The moment she walked into the halls at Patterson Park High school, however, an eerie silence had fallen over the students, and Amber recognized it immediately as the quiet before the storm. For most of that first day, that silence had followed her around the school. When she entered a classroom, clutching her books to her chest, those scratches on her forehead burning, the students fell silent, watching her with dark, heavy eyes as she made her way to her seat. These eyes, the ones that belonged to her peers, were not sympathetic, not understanding. These eyes were accusatory, demanding, hateful. These eyes were the ones that were blaming her for taking their Link from them. That shunning silence only lasted for one day, and by the time the school bells rang, the whispering had begun. The slurs, the hateful threats, the nasty rumors; there had been enough time between that wreck and now for each individual person to think of at least one horrible thing to say about her, at least one way to blame her for everything.

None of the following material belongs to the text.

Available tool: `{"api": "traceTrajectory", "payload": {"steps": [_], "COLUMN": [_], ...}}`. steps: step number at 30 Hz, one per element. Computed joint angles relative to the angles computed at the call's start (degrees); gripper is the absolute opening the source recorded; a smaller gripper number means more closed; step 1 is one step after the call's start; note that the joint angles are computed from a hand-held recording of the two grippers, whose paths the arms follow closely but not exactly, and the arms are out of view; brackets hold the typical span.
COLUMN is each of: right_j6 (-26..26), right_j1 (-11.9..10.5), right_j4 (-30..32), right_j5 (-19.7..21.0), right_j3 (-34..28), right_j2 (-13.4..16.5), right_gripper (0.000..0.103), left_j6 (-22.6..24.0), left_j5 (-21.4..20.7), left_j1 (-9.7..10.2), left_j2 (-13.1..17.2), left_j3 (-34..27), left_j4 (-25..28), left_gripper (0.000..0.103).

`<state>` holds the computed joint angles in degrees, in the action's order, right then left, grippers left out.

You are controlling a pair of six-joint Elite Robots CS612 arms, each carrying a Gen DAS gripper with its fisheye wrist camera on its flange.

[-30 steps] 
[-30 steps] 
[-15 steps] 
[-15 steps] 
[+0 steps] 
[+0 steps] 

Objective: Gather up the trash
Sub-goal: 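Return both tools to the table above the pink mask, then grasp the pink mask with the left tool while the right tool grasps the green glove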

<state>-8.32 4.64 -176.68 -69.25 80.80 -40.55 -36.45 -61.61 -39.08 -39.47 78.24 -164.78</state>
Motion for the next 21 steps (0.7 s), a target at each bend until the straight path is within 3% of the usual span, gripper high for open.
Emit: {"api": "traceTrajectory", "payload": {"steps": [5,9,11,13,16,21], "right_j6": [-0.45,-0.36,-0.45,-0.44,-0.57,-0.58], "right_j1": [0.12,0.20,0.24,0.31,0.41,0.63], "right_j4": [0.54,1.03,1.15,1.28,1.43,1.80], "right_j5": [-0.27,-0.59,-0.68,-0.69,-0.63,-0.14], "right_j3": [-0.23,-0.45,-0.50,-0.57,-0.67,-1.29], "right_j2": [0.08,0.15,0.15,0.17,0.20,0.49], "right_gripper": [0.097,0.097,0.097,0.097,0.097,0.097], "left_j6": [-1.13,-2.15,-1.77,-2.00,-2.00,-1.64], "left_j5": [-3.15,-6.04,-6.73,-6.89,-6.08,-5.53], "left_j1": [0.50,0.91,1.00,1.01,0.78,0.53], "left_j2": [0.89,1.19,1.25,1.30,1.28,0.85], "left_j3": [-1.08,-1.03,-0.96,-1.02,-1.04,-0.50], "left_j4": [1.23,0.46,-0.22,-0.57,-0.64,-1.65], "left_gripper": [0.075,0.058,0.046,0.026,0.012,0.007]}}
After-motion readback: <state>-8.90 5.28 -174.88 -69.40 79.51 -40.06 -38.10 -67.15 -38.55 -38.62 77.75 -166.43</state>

She could have told them that she hadn't forced that alcohol down Link's throat; could have told them that she was no guiltier than any of them, because she knew for a fact that drinking and driving was a regular occurrence among them, especially with the council members. Wanted to tell them that they had simply gotten unlucky, and that Link, the one they had assumed was the most invincible of all, had actually proven mortality to all of them. They, of course, would not have listened, because the finger of blame had already been pointed. She had been the only other soul in the car that fateful evening, which, to them, proved her guilt.

And though she was nothing more than a victim of fate, the fact that Link's life had been taken and hers had been spared meant that she was infinitely responsible for what had happened that evening. But what others failed to realize was that, in so many ways, the moment that Link's life had ended, so had hers.